Use the Cauchy-Riemann equations to show that the function $$g(z) = \sin (\bar z)$$
is not analytic at any point of $\mathbb{C}$.
Here's as far as I got –
$$\sin \left(\frac{\bar z}{1}.\frac{z}{z}\right)
=\sin \left(\frac{|z|^2}{z}\right)
=\sin \left(\frac{x^2 + y^2}{x+iy}\right)$$
I can't see how to separate the real and imaginary parts so that I can apply the Cauchy-Riemann equations.
Best Answer
Writing $f(z) = \sin\bar{z} = \sin(x - iy) = \sin x \cosh y - i \cos x \sinh y$, we have
$f(z) = u(x,y) + i v(x,y)$
where
$u(x,y) = \sin x \cosh y $ and $v(x,y) = - \cos x \sinh y $
If the Cauchy - Riemann equations $u_x = v_y$ , $u_y = -v_x$ are to hold , it is easy to see that it will hold only at the points $z = \frac{\pi}{2} + n\pi$, $n \in\mathbb{Z}$.
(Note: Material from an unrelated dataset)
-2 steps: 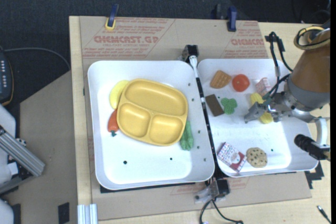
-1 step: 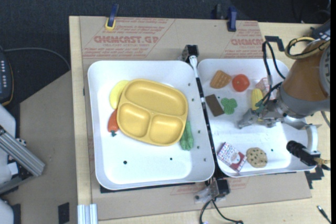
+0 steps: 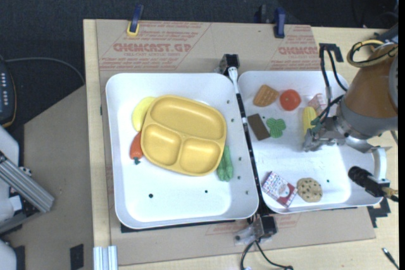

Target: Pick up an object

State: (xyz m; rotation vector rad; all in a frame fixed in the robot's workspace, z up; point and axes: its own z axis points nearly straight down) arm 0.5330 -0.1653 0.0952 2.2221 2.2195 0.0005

Clearly, then, there is no neighborhood of any point throughout which $f$ is analytic. Also note that these are the isolated points. A function is analytic when Cauchy-Riemann equations hold in an open set. So, we may conclude that $\sin\bar{z}$ is nowhere analytic. Similarly we can show that $\cos\bar{z}$ is nowhere analytic.